--- Try it ---
Each line from the one holding "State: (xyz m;" through the final line of the data below is to be given again exactly, and no other line is to appear.

--- Available data ---
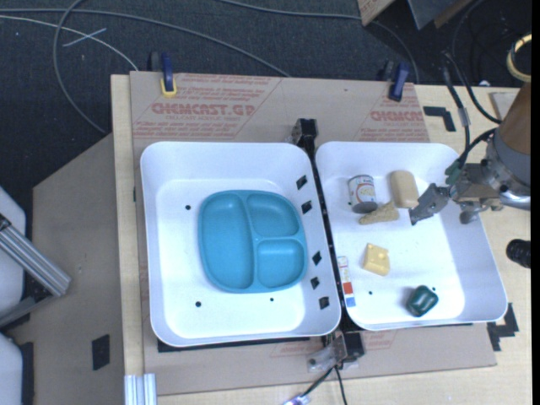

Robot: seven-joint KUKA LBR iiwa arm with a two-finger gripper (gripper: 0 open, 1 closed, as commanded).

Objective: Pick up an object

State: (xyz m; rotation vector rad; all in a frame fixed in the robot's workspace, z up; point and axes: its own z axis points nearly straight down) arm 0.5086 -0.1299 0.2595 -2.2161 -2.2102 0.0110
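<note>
The board (253, 108) under the bins carries red print; beyond the left bin (160, 226) it reads roughly "CHEMCAST GP", with smaller lines too fine to read. The same red print repeats beyond the right bin (477, 251). A blue clamp (168, 74) and another (397, 81) pin the board's far edge.

Taking the right bin as the landmark: a small can (363, 191) with a pale label, its writing unreadable, stands in its far-left part. Just beside the can, toward the arm, lies a tan block (403, 189); a pale wedge (379, 215) touches the can's near side. A yellow piece (376, 259) sits near the bin's middle, well apart from the rest. A green lump (422, 300) lies by the near rim. A red-and-blue strip (347, 287) rests against the left wall.

The gripper (440, 199) hangs over the bin's far-right part, just beside the tan block; whether its fingers are parted or closed cannot be told. The bin's middle and near-left floor lie open.

In the left bin sits a blue tray (251, 240) with three compartments, white floor showing all round it.
</note>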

--- Output for this exercise ---
State: (xyz m; rotation vector rad; all in a frame fixed in the robot's workspace, z up; point and axes: its own z axis points nearly straight down) arm 0.5086 -0.1299 0.2595 -2.2161 -2.2102 0.0110
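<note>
The board (253, 108) under the bins carries red print; beyond the left bin (160, 226) it reads roughly "CHEMCAST GP", with smaller lines too fine to read. The same red print repeats beyond the right bin (477, 251). A blue clamp (168, 74) and another (397, 81) pin the board's far edge.

Taking the right bin as the landmark: a small can (363, 191) with a pale label, its writing unreadable, stands in its far-left part. Just beside the can, toward the arm, lies a tan block (403, 189); a pale wedge (379, 215) touches the can's near side. A yellow piece (376, 259) sits near the bin's middle, well apart from the rest. A green lump (422, 300) lies by the near rim. A red-and-blue strip (347, 287) rests against the left wall.

The gripper (440, 199) hangs over the bin's far-right part, just beside the tan block; whether its fingers are parted or closed cannot be told. The bin's middle and near-left floor lie open.

In the left bin sits a blue tray (251, 240) with three compartments, white floor showing all round it.
</note>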

No more work remains for this exercise.